The GHZ game involves three non-communicating players, Alice, Bob, and Carol. They each receive a bit, $r,s,t$ with the guarantee that $r\oplus s\oplus t=0$ (i.e. with the guarantee that there are an even number of 1s). Their goal is to output $a,b,c$ respectively so $a\oplus b\oplus c=r\vee s\vee t$. The winning conditions are summarized in the table below:
| $rst$ | $a\oplus b\oplus c$ |
|---|---|
| 000 | 0 |
| 011 | 1 |
| 101 | 1 |
| 110 | 1 |
A strategy which works is for them to share the entangled state $$\frac{1}{\sqrt{2}}\left(|000\rangle+|111\rangle\right).$$ If they see a $0$, they apply the $X$-gate. If they see a $1$, they apply a $Y$-gate. It can be shown that this is a winning strategy since after applying the respective gates, we end up with a superposition of states with the required parities.

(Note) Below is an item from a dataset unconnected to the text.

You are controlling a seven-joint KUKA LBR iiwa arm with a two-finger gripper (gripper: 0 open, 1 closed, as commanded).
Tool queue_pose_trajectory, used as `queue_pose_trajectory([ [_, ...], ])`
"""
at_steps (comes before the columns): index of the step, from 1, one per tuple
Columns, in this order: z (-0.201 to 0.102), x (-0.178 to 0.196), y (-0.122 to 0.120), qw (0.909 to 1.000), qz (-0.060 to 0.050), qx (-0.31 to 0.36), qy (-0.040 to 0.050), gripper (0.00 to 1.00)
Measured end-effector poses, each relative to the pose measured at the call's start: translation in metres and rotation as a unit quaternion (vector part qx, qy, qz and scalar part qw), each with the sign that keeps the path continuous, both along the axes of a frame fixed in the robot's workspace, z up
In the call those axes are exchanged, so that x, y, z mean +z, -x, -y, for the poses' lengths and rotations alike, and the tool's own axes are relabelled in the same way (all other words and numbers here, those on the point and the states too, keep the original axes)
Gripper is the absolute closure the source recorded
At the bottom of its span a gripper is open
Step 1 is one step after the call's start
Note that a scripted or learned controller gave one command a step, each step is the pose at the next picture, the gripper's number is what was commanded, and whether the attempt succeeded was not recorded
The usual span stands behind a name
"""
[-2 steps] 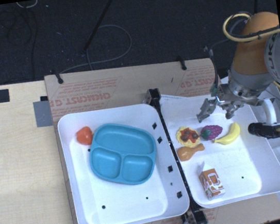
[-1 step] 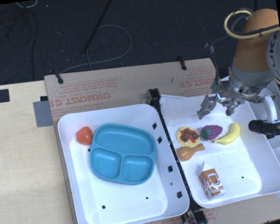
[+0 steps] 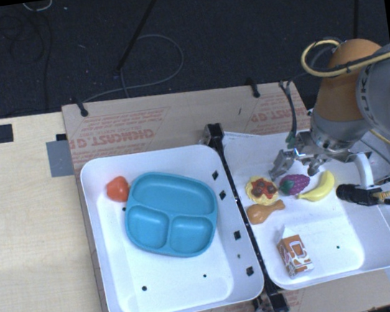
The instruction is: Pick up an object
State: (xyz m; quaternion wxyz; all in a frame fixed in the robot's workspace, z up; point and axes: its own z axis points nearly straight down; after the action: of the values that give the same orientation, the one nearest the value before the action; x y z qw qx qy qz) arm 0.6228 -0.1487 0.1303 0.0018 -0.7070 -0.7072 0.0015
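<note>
The right bin holds a cluster of toy food: a yellow and red piece, a purple bunch of grapes, a yellow banana and a tan drumstick. An orange and white carton lies nearer the front. My gripper hangs over the far part of this bin, just above the grapes and banana, with its fingers spread apart and nothing between them.
The left bin carries a blue divided plate and a small red-orange fruit at its far left. A black divider runs between the bins. Cables trail from the arm at the right.
</note>
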Motion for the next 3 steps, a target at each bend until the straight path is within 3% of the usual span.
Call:
queue_pose_trajectory([
  [1, -0.001, -0.040, -0.002, 1.0000, 0.003, 0.000, -0.0006, 0.00],
  [2, -0.001, -0.027, -0.004, 1.0000, 0.007, -0.001, -0.0001, 1.00],
  [3, 0.004, 0.034, -0.003, 1.0000, 0.002, 0.000, 0.0002, 1.00],
])
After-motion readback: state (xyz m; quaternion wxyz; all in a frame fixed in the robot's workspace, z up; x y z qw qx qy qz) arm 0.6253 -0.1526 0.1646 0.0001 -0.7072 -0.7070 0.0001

However, they could have also done this with the state $$\frac{1}{2}\left(|000\rangle-|011\rangle-|101\rangle-|110\rangle\right),$$ and applying a Hadamard on $r,s,t=1$ and doing nothing otherwise.

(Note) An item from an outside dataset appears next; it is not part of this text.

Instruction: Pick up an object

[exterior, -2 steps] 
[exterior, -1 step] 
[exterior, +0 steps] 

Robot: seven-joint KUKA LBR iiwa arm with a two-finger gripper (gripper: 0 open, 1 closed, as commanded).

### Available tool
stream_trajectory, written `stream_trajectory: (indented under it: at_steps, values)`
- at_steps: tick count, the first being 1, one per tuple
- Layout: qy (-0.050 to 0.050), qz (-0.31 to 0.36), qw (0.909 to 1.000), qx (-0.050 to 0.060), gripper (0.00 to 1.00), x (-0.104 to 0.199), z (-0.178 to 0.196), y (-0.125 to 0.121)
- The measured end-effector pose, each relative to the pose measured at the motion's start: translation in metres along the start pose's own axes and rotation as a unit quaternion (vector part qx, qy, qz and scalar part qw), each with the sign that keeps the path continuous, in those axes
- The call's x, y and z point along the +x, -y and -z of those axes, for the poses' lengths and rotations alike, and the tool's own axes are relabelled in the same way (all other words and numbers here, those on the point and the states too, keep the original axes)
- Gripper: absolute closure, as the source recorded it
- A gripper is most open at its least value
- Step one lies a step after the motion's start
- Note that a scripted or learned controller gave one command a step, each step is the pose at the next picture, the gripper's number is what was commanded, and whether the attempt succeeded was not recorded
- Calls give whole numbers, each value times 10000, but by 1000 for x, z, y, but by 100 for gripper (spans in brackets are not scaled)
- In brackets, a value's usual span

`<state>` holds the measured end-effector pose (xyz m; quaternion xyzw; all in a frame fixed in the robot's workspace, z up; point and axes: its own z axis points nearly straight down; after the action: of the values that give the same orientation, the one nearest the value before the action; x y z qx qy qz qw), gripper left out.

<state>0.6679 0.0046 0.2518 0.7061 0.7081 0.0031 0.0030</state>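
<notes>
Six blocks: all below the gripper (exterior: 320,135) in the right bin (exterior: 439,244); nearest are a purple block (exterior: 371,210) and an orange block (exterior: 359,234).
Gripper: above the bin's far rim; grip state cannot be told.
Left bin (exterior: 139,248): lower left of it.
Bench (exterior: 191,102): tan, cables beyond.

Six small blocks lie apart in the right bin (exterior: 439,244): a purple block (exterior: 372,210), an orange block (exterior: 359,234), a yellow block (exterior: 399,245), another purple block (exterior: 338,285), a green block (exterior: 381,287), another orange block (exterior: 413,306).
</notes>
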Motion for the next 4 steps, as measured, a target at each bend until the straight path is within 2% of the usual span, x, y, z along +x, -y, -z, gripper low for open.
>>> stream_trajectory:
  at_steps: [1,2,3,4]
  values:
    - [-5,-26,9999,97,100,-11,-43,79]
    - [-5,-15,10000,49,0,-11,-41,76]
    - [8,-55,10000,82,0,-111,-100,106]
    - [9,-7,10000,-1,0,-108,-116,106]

I am aware that in order to determine when a three qubit state $|\psi\rangle$ can yield a winning strategy has something to do with correlations they satisfy, but I have no idea what this means really. What I know is that the gate Alice applies to the state $|\psi\rangle$ is a function of the bit $r$ she receives. Call it $M_r$. Similarly, the gates Bob, Carol apply can be called $M_s,M_t$. Thus the net effect on the state is $M_{rst}=M_r\otimes M_s\otimes M_t$. The goal is that this gate should be such that $$M_{rst}|\psi\rangle$$ should result in a superposition state where the parity of each state is even in the event $r=s=t=0$ and in a superposition state where the parity of each state should be odd in the other events. But how can I use this to impose restrictions on the allowed "GHZ states" $|\psi\rangle$ if $M_r,M_s,M_t$ are just arbitrary gates?